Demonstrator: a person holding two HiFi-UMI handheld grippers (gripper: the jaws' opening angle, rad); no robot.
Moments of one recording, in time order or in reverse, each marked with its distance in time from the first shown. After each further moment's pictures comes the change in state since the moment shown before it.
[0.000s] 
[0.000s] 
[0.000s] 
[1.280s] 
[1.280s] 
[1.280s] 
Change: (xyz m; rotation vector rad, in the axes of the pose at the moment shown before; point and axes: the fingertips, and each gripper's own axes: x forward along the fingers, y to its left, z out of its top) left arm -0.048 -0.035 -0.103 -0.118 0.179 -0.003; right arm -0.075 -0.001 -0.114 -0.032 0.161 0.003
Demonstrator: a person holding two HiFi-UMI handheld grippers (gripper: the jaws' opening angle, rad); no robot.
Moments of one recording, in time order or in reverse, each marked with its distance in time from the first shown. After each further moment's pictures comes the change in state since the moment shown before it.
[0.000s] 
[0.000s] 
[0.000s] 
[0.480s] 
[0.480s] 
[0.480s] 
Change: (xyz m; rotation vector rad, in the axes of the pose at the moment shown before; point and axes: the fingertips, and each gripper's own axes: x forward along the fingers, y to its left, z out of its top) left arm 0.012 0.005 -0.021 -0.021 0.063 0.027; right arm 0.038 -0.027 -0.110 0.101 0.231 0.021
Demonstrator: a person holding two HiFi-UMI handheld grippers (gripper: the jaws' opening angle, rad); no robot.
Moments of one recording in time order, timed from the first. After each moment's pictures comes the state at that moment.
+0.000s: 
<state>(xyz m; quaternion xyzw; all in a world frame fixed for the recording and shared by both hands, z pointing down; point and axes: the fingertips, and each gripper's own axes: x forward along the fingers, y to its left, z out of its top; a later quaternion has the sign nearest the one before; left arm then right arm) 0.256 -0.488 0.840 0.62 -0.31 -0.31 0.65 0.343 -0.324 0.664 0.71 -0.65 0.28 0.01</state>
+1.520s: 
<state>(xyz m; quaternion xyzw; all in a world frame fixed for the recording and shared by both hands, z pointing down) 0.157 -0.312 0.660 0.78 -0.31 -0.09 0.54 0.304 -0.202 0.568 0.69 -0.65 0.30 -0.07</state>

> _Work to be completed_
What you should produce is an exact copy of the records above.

> _Written response_
Demonstrator: a person holding two HiFi-UMI handheld grippers (gripper: the jaws' opening angle, rad); no robot.
Moments of one recording, in time order or in reverse, each marked with its distance in time from the first shown. After each further moment's pictures comes the change in state since the moment shown before it.
[0.000s] 
[0.000s] 
[0.000s] 
[1.280s] 
[1.280s] 
[1.280s] 
Change: (xyz m; rotation vector rad, in the axes of the pose at the moment shown before; point and axes: the fingertips, and each gripper's own axes: x forward along the fingers, y to its left, z out of its top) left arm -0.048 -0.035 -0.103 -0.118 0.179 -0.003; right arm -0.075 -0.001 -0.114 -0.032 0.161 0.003
Demonstrator: a person holding two HiFi-UMI handheld grippers (gripper: the jaws' opening angle, rad); no robot.
Moments of one recording, in time order or in reverse, each marked with its distance in time from the first shown. After each further moment's pictures comes the change in state since the moment shown before it.
[0.000s] 
[0.000s] 
[0.000s] 
[0.480s] 
[0.480s] 
[0.480s] 
Change: (xyz m; rotation vector rad, in the axes of the pose at the moment shown before; point and axes: the fingertips, and each gripper's own axes: x forward along the fingers, y to its left, z out of its top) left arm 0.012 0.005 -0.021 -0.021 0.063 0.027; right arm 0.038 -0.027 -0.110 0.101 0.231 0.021
Demonstrator: a person holding two HiFi-UMI handheld grippers (gripper: the jaws' opening angle, rad); no robot.
Moments of one recording in time order, timed from the first. After each moment's pictures comes the state at that moment.
+0.000s: 
<state>(xyz m; quaternion xyzw; all in a world frame fixed for the recording and shared by both hands, z pointing down; point and axes: the fingertips, and each gripper's own axes: x forward along the fingers, y to its left, z out of its top; a later quaternion has the sign nearest the one before; left arm then right arm) 0.256 -0.488 0.840 0.62 -0.31 -0.31 0.65 0.343 -0.324 0.664 0.71 -0.65 0.28 0.01</state>
+1.520s: 
<state>(xyz m; quaternion xyzw; all in a world frame fixed for the recording and shared by both hands, z pointing down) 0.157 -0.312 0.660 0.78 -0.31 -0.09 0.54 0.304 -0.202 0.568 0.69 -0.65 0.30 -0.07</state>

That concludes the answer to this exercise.